Required work:
If a line below contains the word "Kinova", count it. Please give the total and nothing else.

▽

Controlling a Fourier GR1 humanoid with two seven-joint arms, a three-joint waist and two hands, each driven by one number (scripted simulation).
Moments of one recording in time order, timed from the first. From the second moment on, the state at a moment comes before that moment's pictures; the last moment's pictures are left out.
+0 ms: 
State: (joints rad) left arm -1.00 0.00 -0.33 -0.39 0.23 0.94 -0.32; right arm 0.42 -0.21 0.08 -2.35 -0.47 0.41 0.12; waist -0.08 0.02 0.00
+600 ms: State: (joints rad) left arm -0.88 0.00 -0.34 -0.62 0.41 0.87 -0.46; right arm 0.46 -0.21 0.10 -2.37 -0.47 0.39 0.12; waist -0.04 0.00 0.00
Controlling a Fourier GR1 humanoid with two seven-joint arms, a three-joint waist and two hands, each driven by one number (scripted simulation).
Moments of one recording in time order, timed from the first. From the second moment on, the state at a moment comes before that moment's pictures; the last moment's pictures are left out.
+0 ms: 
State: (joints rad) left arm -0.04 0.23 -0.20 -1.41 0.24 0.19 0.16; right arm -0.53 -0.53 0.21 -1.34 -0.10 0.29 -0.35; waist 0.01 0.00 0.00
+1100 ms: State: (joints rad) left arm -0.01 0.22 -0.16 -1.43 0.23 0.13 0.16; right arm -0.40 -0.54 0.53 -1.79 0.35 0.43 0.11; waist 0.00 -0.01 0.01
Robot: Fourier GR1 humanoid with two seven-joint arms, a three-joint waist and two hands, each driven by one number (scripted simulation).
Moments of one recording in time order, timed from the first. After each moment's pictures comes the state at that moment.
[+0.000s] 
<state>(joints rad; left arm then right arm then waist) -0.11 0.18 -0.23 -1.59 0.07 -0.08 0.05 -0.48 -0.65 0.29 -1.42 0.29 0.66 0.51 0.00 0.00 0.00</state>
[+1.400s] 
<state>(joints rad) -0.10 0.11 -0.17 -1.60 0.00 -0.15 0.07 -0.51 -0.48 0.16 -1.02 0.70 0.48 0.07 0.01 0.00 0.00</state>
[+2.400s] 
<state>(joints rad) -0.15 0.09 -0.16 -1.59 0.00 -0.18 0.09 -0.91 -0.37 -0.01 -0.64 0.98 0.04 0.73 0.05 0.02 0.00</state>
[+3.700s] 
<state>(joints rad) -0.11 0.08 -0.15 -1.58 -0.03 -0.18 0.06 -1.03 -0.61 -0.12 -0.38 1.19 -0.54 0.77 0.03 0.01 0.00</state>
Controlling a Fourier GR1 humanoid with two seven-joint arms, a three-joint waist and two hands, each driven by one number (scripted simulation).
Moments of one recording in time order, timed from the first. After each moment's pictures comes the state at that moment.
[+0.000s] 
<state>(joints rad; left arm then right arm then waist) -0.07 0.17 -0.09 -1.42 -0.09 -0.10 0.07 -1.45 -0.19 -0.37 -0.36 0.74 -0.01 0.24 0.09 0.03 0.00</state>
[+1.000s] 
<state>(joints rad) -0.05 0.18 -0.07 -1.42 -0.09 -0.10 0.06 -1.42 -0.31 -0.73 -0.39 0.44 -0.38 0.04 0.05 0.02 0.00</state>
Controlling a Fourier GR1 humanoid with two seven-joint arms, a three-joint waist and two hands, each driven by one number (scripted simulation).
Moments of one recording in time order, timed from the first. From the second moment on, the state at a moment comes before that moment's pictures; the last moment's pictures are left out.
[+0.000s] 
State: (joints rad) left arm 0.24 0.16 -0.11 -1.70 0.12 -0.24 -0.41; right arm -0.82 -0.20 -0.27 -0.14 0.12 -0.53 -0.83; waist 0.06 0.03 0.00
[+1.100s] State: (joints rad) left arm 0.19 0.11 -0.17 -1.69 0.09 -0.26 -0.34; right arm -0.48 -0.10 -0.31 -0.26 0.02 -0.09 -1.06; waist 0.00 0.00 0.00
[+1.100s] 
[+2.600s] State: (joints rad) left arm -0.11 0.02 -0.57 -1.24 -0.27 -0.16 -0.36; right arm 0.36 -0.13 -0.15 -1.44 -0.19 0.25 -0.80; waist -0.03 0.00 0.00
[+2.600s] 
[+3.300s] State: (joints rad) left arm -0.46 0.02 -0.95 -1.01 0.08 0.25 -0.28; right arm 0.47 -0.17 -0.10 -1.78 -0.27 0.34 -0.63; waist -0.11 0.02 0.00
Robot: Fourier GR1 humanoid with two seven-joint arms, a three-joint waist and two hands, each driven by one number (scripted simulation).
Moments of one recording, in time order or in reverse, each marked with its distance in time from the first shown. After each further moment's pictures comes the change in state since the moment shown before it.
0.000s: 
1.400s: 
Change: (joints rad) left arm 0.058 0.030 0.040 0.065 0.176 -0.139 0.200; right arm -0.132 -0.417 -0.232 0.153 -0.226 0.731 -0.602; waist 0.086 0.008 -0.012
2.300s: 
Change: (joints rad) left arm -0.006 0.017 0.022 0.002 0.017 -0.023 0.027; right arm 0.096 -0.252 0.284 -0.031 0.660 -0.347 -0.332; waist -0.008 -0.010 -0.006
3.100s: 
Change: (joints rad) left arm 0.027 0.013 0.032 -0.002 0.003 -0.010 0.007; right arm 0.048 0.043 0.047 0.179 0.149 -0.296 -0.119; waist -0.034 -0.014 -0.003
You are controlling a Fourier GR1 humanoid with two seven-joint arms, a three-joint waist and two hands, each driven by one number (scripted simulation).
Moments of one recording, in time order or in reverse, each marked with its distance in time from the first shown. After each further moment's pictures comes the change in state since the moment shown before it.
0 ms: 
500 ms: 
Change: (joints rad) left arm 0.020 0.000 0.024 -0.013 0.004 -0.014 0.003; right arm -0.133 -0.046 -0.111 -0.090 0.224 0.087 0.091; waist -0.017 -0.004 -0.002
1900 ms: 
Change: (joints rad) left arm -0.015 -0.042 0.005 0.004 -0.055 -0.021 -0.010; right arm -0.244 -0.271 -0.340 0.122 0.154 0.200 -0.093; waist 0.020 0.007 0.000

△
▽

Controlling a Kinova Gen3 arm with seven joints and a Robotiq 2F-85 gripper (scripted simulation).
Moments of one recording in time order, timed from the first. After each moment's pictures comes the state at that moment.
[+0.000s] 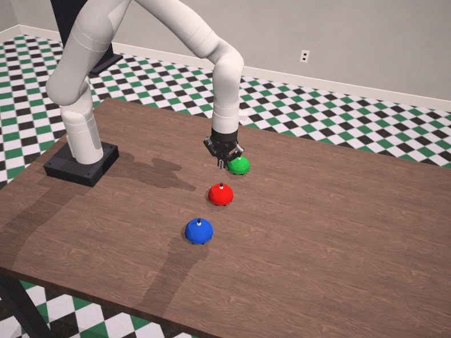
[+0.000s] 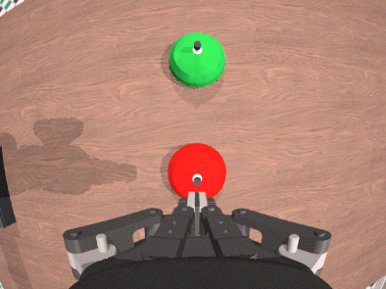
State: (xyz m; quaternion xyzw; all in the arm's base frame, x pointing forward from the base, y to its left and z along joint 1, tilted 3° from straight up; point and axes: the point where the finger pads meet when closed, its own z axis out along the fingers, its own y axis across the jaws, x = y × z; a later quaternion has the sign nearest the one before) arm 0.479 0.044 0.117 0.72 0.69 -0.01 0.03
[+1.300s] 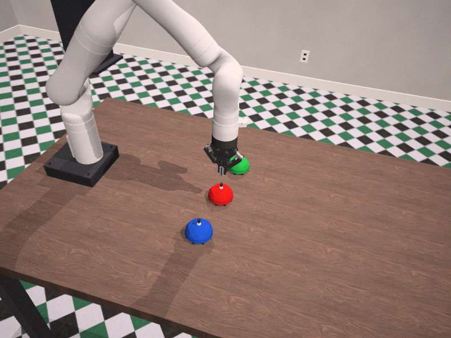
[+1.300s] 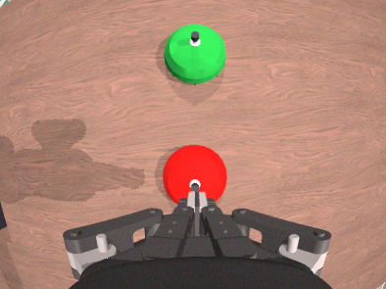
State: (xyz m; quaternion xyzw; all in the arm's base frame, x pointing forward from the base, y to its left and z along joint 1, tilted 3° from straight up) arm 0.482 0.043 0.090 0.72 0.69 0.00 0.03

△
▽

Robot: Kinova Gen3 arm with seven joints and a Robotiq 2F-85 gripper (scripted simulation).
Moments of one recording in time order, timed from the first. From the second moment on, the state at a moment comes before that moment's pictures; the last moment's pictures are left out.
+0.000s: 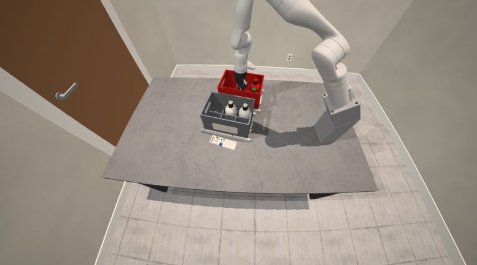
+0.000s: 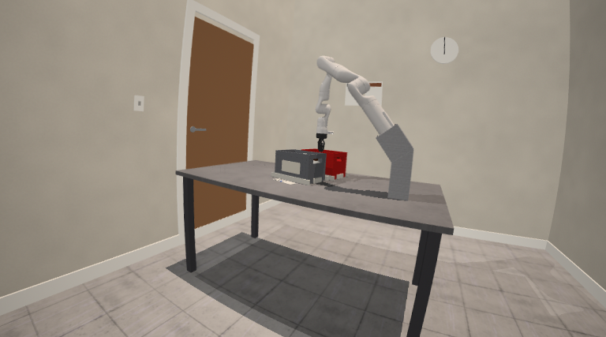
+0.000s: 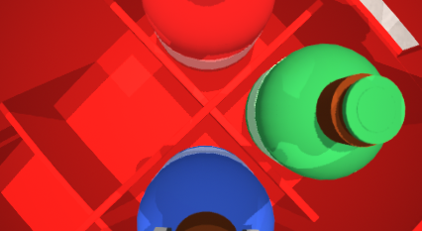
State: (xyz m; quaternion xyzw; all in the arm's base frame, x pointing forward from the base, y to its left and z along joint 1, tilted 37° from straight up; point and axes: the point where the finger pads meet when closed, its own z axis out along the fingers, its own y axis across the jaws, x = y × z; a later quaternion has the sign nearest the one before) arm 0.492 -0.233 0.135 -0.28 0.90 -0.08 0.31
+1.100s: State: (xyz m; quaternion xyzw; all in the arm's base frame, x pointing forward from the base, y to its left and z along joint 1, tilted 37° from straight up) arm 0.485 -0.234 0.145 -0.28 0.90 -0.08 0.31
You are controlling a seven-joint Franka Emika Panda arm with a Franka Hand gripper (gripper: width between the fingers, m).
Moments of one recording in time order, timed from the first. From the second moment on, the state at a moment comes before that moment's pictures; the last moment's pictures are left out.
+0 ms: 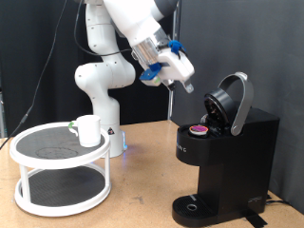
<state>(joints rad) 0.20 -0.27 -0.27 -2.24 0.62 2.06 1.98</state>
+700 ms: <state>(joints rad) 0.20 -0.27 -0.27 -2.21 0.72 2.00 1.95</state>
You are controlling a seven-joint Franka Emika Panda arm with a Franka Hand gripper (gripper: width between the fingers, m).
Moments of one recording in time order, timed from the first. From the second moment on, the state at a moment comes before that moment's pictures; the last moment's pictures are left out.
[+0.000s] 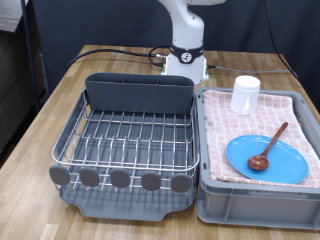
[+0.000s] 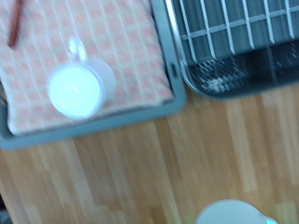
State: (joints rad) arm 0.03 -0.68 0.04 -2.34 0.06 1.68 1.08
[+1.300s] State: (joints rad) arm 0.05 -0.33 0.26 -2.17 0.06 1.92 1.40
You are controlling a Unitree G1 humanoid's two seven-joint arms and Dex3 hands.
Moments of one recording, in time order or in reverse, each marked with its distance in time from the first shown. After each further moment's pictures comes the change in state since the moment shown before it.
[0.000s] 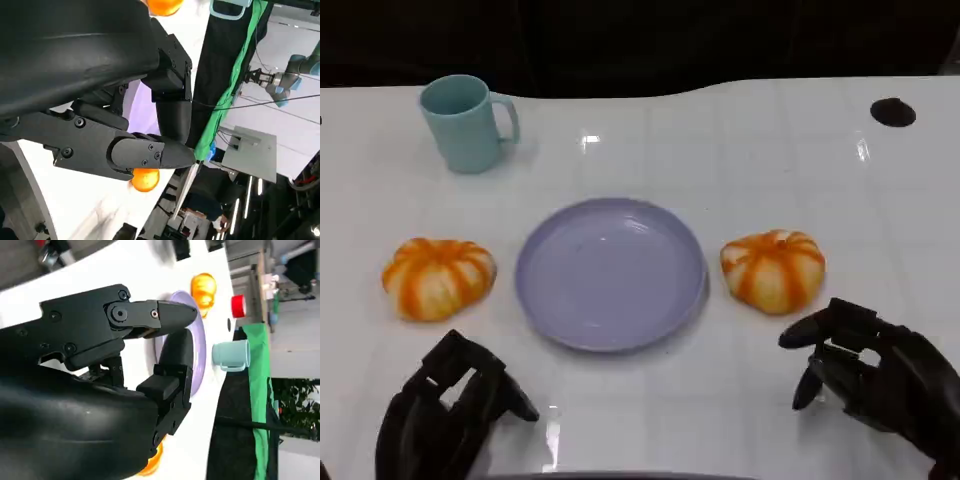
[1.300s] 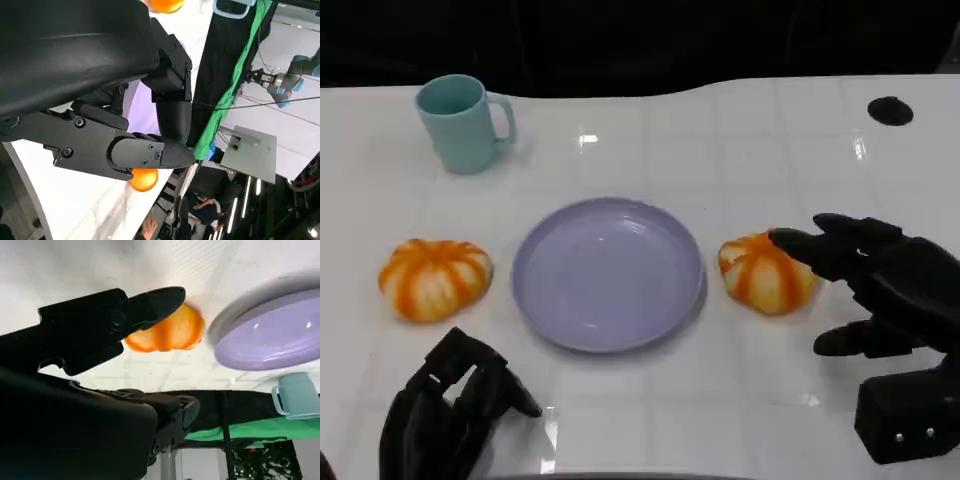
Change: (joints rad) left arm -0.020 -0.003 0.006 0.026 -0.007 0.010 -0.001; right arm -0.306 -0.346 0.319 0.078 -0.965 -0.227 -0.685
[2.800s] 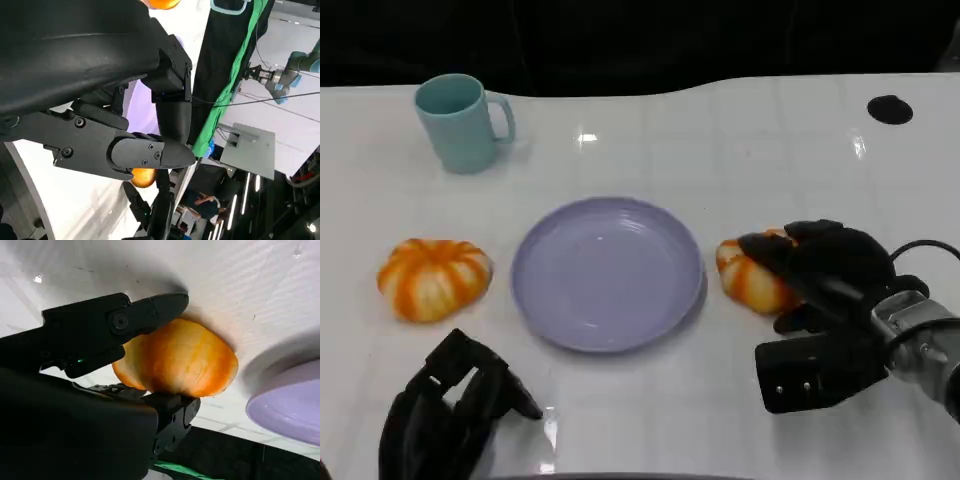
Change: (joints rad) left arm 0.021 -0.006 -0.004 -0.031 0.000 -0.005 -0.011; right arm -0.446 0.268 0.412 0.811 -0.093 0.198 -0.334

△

Reply:
2